THE TASK
Set down exactly the lines below, starting at the one that contains "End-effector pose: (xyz" and ending at the one that contains "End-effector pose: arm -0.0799", with both of those lines included and nothing else.

+--

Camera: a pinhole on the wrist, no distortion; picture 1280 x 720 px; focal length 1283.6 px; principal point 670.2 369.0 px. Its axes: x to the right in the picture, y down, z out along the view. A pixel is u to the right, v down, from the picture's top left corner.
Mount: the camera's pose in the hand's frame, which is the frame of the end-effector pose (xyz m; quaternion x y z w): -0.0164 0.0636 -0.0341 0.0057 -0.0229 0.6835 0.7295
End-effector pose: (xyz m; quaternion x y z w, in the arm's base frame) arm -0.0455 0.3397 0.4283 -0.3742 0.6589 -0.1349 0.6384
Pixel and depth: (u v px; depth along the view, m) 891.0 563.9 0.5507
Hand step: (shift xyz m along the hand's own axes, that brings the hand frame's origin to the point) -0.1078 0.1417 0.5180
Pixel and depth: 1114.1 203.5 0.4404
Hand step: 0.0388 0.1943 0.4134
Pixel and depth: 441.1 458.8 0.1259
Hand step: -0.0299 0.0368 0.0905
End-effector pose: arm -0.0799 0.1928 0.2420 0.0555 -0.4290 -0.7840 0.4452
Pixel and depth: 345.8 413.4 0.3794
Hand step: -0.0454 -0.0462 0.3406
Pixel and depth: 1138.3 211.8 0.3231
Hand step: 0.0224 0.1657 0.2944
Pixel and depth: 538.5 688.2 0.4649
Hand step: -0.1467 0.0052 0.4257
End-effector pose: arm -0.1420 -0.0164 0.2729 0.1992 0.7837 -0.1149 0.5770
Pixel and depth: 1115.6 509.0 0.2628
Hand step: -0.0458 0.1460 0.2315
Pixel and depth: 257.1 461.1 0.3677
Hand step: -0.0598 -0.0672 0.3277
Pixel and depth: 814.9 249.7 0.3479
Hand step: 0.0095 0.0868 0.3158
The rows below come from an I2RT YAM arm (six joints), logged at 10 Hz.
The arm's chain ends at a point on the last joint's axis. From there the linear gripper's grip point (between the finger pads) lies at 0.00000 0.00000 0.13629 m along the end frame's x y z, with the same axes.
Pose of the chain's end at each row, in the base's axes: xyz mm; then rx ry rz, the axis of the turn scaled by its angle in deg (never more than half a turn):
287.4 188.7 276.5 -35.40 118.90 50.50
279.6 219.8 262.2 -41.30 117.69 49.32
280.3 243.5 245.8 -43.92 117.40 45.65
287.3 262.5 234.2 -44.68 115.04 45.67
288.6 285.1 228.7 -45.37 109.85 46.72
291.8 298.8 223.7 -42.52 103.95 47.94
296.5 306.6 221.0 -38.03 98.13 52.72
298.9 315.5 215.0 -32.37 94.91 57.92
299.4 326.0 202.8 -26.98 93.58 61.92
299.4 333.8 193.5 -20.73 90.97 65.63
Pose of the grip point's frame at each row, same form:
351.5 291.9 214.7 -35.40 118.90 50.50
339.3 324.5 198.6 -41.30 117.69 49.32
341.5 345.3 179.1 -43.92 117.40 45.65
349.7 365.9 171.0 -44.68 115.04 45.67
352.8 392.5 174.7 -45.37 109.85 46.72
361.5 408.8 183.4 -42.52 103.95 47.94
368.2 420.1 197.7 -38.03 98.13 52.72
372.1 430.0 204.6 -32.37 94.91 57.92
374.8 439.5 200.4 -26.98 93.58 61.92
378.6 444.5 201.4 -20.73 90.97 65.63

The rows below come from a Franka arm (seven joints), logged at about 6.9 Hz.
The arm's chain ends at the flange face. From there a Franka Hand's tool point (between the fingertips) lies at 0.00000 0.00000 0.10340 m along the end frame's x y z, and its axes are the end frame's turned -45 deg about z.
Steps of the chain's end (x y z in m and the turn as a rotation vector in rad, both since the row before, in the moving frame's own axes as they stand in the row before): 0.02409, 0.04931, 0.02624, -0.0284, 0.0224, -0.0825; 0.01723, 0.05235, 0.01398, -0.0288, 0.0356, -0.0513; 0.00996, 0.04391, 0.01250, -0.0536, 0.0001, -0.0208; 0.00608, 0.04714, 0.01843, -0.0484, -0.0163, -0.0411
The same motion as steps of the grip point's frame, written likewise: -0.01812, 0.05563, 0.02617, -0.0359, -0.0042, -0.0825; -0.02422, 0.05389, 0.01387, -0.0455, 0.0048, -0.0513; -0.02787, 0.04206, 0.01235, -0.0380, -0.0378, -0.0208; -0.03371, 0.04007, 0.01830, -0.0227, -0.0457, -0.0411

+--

TASK SOLUTION
End-effector pose: (xyz m; quaternion x y z w, in the arm's base frame) arm -0.0455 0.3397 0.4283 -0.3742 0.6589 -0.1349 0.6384
Pixel and depth: (u v px; depth along the view, m) 891.0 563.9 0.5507
Hand step: (shift xyz m along the hand's own axes, that brings the hand frame's origin to the point) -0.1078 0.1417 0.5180
Pixel and depth: 1114.1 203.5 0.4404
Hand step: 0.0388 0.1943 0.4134
Pixel and depth: 441.1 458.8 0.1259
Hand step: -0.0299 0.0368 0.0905
End-effector pose: arm -0.0799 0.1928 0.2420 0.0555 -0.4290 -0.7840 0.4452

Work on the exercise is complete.